PROBLEM REQUIREMENTS:
Would you give the entries below again, precisely as they are written?

GIVEN RECORDS:
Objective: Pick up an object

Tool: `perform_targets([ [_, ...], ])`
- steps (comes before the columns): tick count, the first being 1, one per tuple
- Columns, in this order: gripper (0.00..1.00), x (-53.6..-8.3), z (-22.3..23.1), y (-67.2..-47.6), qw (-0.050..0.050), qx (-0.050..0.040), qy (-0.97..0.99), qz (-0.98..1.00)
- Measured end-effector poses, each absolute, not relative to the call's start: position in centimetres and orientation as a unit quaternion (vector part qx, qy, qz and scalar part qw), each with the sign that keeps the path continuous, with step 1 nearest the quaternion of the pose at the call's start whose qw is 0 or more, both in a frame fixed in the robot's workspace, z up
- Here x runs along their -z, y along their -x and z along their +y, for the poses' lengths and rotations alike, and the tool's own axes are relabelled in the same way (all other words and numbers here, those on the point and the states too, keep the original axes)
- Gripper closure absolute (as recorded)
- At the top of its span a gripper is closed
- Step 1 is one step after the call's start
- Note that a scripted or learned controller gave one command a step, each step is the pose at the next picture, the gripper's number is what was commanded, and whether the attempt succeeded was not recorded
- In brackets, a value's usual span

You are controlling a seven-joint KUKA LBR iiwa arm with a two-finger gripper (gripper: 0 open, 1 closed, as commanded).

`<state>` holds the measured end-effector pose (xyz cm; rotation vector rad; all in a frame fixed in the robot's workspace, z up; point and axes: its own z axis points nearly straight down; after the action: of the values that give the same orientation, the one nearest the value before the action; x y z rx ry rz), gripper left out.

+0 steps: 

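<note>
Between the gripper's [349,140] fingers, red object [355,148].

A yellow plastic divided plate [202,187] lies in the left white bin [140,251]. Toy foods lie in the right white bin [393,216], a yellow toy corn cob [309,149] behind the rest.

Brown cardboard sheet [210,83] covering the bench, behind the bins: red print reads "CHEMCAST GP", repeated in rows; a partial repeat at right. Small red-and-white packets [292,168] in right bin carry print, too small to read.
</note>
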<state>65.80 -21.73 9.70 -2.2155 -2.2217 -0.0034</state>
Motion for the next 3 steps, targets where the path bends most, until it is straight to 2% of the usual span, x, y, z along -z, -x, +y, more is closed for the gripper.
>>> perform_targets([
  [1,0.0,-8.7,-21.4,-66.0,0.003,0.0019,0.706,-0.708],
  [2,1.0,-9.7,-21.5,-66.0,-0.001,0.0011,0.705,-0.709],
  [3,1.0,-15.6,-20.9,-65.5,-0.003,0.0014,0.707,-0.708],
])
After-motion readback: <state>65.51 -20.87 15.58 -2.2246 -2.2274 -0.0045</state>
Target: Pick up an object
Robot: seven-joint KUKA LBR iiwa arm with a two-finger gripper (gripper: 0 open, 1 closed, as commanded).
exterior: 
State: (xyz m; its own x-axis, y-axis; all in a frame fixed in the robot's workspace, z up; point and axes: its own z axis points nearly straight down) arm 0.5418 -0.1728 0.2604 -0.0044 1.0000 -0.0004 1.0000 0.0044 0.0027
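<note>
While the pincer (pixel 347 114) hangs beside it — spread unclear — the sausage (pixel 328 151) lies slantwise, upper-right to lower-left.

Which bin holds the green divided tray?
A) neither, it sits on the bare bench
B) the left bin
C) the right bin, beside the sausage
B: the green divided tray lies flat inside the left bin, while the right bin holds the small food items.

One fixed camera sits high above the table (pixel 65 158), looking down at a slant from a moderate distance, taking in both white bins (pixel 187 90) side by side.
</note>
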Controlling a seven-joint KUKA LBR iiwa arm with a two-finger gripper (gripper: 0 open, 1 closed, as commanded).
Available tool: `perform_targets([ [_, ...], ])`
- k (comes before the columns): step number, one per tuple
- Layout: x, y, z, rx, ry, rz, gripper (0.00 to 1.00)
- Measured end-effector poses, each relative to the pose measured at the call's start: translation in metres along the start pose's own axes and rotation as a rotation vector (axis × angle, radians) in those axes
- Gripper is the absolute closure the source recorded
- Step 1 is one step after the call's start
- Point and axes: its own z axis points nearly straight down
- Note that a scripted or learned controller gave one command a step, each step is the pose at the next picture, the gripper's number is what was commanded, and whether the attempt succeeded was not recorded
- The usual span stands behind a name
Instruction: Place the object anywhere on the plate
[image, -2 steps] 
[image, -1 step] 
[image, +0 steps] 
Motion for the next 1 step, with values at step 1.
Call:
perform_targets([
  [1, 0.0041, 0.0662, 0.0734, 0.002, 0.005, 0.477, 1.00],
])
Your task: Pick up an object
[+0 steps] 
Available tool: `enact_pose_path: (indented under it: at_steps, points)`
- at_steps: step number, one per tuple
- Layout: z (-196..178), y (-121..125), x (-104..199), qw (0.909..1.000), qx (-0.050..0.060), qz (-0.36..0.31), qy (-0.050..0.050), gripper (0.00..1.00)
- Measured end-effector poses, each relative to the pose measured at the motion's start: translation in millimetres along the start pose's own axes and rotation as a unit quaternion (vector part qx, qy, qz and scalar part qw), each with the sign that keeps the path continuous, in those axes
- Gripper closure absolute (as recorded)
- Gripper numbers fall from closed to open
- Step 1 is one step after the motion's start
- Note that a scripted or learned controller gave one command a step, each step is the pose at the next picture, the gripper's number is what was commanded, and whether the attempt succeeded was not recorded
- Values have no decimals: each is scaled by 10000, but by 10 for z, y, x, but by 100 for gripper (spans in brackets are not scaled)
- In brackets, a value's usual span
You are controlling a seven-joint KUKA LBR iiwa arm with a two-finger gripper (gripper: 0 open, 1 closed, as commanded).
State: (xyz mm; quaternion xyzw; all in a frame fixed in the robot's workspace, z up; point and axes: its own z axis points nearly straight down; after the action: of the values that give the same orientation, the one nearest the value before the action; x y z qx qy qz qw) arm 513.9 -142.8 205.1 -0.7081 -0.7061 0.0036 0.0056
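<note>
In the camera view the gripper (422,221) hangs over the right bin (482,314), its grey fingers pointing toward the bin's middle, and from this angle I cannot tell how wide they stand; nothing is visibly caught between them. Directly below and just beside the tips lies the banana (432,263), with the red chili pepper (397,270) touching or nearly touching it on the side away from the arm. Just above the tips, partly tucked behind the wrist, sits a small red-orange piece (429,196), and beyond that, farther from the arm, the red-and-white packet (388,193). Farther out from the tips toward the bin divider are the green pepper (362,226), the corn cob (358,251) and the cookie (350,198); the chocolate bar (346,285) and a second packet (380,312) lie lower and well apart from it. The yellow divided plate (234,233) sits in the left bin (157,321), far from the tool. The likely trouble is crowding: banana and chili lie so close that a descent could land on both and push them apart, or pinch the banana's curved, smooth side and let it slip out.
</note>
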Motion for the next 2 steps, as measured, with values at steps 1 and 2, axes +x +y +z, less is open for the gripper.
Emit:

OUTPUT BELOW:
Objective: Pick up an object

Tool: `perform_targets([ [_, ...], ])`
- steps (comes before the columns): tick count, the first being 1, one per tuple
- Columns, in this order: gripper (0.00..1.00), x (-53.6..-8.3), z (-22.3..23.1), y (-67.2..-47.6), qw (-0.050..0.050), qx (-0.050..0.040), qy (-0.97..0.99), qz (-0.98..1.00)
- Measured end-effector poses, each absolute, not relative to the call's start: position in centimetres and orientation as a unit quaternion (vector part qx, qy, qz and scalar part qw), each with the sign that keeps the path continuous, with step 1 nearest the quaternion of the pose at the call's start whose qw is 0 or more, both in a frame fixed in the robot's workspace, z up
- Here x runs along their -z, y along their -x and z along their +y, for the poses' lengths and rotations alike, and the tool's own axes are relabelled in the same way (all other words and numbers here, those on the point and the states too, keep the original axes)
- Gripper closure absolute (as recorded)
- At the top of its span a gripper is closed
- Step 1 is one step after the call's start
- Note that a scripted or learned controller gave one command a step, each step is the pose at the next picture, the gripper's number is what was commanded, and whether the attempt succeeded was not recorded
- In brackets, a value's usual span

You are controlling a seven-joint KUKA LBR iiwa arm with a two-finger gripper (gripper: 0 open, 1 closed, as commanded).

`<state>` holds the measured end-effector pose (xyz cm; rotation vector rad; all in a frame fixed in the robot's workspace, z up; point and axes: its own z axis points nearly straight down; after the action: of the values that give the same orientation, the one nearest the value before the action; x y z rx ry rz), gripper left out.

+0 steps: 

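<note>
Between the gripper's [349,140] fingers, red object [355,148].

A yellow plastic divided plate [202,187] lies in the left white bin [140,251]. Toy foods lie in the right white bin [393,216], a yellow toy corn cob [309,149] behind the rest.

Brown cardboard sheet [210,83] covering the bench, behind the bins: red print reads "CHEMCAST GP", repeated in rows; a partial repeat at right. Small red-and-white packets [292,168] in right bin carry print, too small to read.
</note>
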<state>65.80 -21.73 9.70 -2.2155 -2.2217 -0.0034</state>
Motion for the next 3 steps, targets where the path bends most, until it is straight to 2% of the usual span, x, y, z along -z, -x, +y, more is closed for the gripper.
>>> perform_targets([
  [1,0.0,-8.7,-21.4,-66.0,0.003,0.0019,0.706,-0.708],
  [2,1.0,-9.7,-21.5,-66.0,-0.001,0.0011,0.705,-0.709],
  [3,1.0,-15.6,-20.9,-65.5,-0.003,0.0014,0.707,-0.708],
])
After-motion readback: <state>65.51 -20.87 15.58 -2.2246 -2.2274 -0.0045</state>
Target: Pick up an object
Robot: seven-joint KUKA LBR iiwa arm with a two-finger gripper (gripper: 0 open, 1 closed, as commanded).
exterior: 
State: (xyz m; its own x-axis, y-axis; all in a frame fixed in the robot's workspace, z up; point and axes: its own z axis points nearly straight down) arm 0.5418 -0.1728 0.2604 -0.0044 1.0000 -0.0004 1.0000 0.0044 0.0027
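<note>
While the pincer (pixel 347 114) hangs beside it — spread unclear — the sausage (pixel 328 151) lies slantwise, upper-right to lower-left.

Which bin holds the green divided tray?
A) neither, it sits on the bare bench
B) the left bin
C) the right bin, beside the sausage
B: the green divided tray lies flat inside the left bin, while the right bin holds the small food items.

One fixed camera sits high above the table (pixel 65 158), looking down at a slant from a moderate distance, taking in both white bins (pixel 187 90) side by side.
</note>
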Controlling a seven-joint KUKA LBR iiwa arm with a two-finger gripper (gripper: 0 open, 1 closed, as commanded).
Available tool: `perform_targets([ [_, ...], ])`
- k (comes before the columns): step number, one per tuple
- Layout: x, y, z, rx, ry, rz, gripper (0.00 to 1.00)
- Measured end-effector poses, each relative to the pose measured at the call's start: translation in metres along the start pose's own axes and rotation as a rotation vector (axis × angle, radians) in those axes
- Gripper is the absolute closure the source recorded
- Step 1 is one step after the call's start
- Point and axes: its own z axis points nearly straight down
- Note that a scripted or learned controller gave one command a step, each step is the pose at the next picture, the gripper's number is what was commanded, and whether the attempt succeeded was not recorded
- The usual span stands behind a name
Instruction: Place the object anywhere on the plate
[image, -2 steps] 
[image, -1 step] 
[image, +0 steps] 
Motion for the next 1 step, with values at step 1.
Call:
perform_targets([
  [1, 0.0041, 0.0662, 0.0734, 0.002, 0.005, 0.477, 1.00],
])
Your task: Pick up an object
[+0 steps] 
Available tool: `enact_pose_path: (indented under it: at_steps, points)`
- at_steps: step number, one per tuple
- Layout: z (-196..178), y (-121..125), x (-104..199), qw (0.909..1.000), qx (-0.050..0.060), qz (-0.36..0.31), qy (-0.050..0.050), gripper (0.00..1.00)
- Measured end-effector poses, each relative to the pose measured at the motion's start: translation in millimetres along the start pose's own axes and rotation as a unit quaternion (vector part qx, qy, qz and scalar part qw), each with the sign that keeps the path continuous, in those axes
- Gripper closure absolute (as recorded)
- Gripper numbers fall from closed to open
- Step 1 is one step after the motion's start
- Note that a scripted or learned controller gave one command a step, each step is the pose at the next picture, the gripper's number is what was commanded, and whether the attempt succeeded was not recorded
- Values have no decimals: each is scaled by 10000, but by 10 for z, y, x, but by 100 for gripper (spans in brackets are not scaled)
- In brackets, a value's usual span
You are controlling a seven-joint KUKA LBR iiwa arm with a two-finger gripper (gripper: 0 open, 1 closed, as commanded).
State: (xyz mm; quaternion xyzw; all in a frame fixed in the robot's workspace, z up; point and axes: its own z axis points nearly straight down; after the action: of the values that give the same orientation, the one nearest the value before the action; x y z qx qy qz qw) arm 513.9 -142.8 205.1 -0.7081 -0.7061 0.0036 0.0056
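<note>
In the camera view the gripper (422,221) hangs over the right bin (482,314), its grey fingers pointing toward the bin's middle, and from this angle I cannot tell how wide they stand; nothing is visibly caught between them. Directly below and just beside the tips lies the banana (432,263), with the red chili pepper (397,270) touching or nearly touching it on the side away from the arm. Just above the tips, partly tucked behind the wrist, sits a small red-orange piece (429,196), and beyond that, farther from the arm, the red-and-white packet (388,193). Farther out from the tips toward the bin divider are the green pepper (362,226), the corn cob (358,251) and the cookie (350,198); the chocolate bar (346,285) and a second packet (380,312) lie lower and well apart from it. The yellow divided plate (234,233) sits in the left bin (157,321), far from the tool. The likely trouble is crowding: banana and chili lie so close that a descent could land on both and push them apart, or pinch the banana's curved, smooth side and let it slip out.
</note>
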Motion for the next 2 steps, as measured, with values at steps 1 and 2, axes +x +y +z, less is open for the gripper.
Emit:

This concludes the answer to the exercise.